Threads execute across N instances of the function
body. There are no ordering guarantees among threads
spawned by one call to parallel_for. If there are two calls
(A and B) to a single
parallel_for call site, resulting in threads
A0, A1, B0, B1
executing body, then thread A0 will begin
executing body ahead of B0 and A1
will begin executing body ahead of B1.
count must be less than N.
Examples
parallel_for(x, [](uint4 i)
{
// ...
});
void foo(uint8 i)
{
}
parallel_for(256, foo);
Hardware
Each call to parallel_for broadcasts captured variables
to N FIFOs. Each of these FIFOs is associated with a
pipeline which is an instance of body. After executing
body, a counter is incremented, which is used to block the
calling thread until all calls to body have completed.
void F(uint32 x, uint32 y)
{
parallel_for(2, [x, y](index_t<2> tid)
{
});
}
Parameters
-
auto NNumber of replicas to
bodyto instantiate. -
auto MaxCallerThreads = max_threads_limit
Maximum number of threads concurrently executing inside of
parallel_for. Caller must ensure this limit is not exceeded.
template <typename T, auto N, auto MaxCallerThreads = max_threads_limit> inline void parallel_for_each(T[N] arr, (index_t<N>, T) -> void body) §
Spawn a thread for each element of array arr calling
body which can be a lambda or a function taking two
arguments, the thread index and the element value.
Threads execute across N instances of the function
body. There are no ordering guarantees among threads
spawned by one call to parallel_for_each.

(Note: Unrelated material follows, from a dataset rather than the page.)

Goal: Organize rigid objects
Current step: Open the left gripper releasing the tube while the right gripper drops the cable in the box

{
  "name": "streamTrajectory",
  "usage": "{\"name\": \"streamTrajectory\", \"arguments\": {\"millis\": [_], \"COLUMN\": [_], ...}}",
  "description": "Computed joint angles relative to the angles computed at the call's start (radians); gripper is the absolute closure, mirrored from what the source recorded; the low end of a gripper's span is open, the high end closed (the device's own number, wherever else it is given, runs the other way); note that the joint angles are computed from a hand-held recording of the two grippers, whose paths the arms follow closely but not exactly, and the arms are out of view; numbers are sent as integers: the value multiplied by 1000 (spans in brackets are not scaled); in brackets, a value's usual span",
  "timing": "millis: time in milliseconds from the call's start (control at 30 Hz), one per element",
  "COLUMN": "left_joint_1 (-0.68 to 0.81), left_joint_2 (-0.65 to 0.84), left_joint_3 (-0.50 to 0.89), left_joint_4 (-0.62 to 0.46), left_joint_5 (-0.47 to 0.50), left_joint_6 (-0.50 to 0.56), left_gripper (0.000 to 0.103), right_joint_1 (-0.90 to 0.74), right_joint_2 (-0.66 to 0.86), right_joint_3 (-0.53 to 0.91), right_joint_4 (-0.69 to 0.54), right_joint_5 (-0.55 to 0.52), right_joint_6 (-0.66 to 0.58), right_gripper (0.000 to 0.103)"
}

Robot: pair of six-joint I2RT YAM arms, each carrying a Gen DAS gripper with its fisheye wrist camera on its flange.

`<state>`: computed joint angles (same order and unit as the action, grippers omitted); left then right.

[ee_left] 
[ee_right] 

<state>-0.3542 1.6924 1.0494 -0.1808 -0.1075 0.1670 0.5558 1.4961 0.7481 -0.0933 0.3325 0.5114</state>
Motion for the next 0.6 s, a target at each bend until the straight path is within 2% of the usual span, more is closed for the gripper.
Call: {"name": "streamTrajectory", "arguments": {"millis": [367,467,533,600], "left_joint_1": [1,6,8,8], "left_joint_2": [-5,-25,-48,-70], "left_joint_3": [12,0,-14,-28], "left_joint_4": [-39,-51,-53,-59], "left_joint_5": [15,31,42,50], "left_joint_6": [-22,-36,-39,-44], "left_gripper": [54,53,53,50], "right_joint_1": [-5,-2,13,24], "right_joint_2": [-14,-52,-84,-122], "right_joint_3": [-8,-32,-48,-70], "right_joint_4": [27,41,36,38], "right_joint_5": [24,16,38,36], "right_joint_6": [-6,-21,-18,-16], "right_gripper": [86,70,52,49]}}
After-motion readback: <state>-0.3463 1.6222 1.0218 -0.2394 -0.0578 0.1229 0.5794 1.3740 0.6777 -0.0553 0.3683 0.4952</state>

If there are two
calls (A and B) to a single
parallel_for_each call site, resulting in threads
A0, A1, B0, B1
executing body, then thread A0 will begin
executing body ahead of B0 and A1
will begin executing body ahead of B1.
Example
uint32[10] a;
parallel_for_each(a, [](uint4 i, uint32 x)
{
...
});
Parameters
-
typename TType of each input array element.
-
auto NNumber of replicas to
bodyto instantiate. -
auto MaxCallerThreads = max_threads_limit
Maximum number of threads concurrently executing inside of
parallel_for_each. Caller must ensure this limit is not exceeded.
Arguments
-
T[N] arrInput array to be processed (each element is processed by a separate call to
body). -
(index_t<N>, T) -> void body
Function which processes one input array element on each call.
template <auto N, typename T, auto MaxCallerThreads = max_threads_limit> inline T[N] parallel_map(auto count, (index_t<N>) -> T body) §
Spawn count threads executing body, which
can be a lambda or a function taking one argument specifying the thread
index from the range [0, count]. The function returns an
array T[N] of values produced by body.
N must not be greater than count.
Threads execute across N instances of the function
body. There are no ordering guarantees among threads
spawned by one call to parallel_map. If there are two calls
(A and B) to a single
parallel_map call site, resulting in threads
A0, A1, B0, B1
executing body, then thread A0 will begin
executing body ahead of B0 and A1
will begin executing body ahead of B1.
Example
auto a = parallel_map<4>(x, [](uint2 i) -> uint32
{
// ...
});
Hardware
Each call to parallel_map broadcasts captured variables
to N FIFOs. Each of these FIFOs is associated with a
pipeline which is an instance of body. After executing
body, the return result is placed into a FIFO. Results from
all FIFOs are dequeued and returned.
void F(uint32 x, uint32 y)
{
parallel_map<2>(2, [x, y](index_t<2> tid) -> uint32
{
return x + y;
});
}
Parameters
-
auto NNumber of replicas to
bodyto instantiate. -
typename TType of each output array element.
-
auto MaxCallerThreads = max_threads_limit
Maximum number of threads concurrently executing inside of
parallel_map. Caller must ensure this limit is not exceeded.
Arguments
-
auto count
Number of times that
bodywill be invoked. Must be no greater thanN. -
(index_t<N>) -> T body
Function which returns one array element on each call.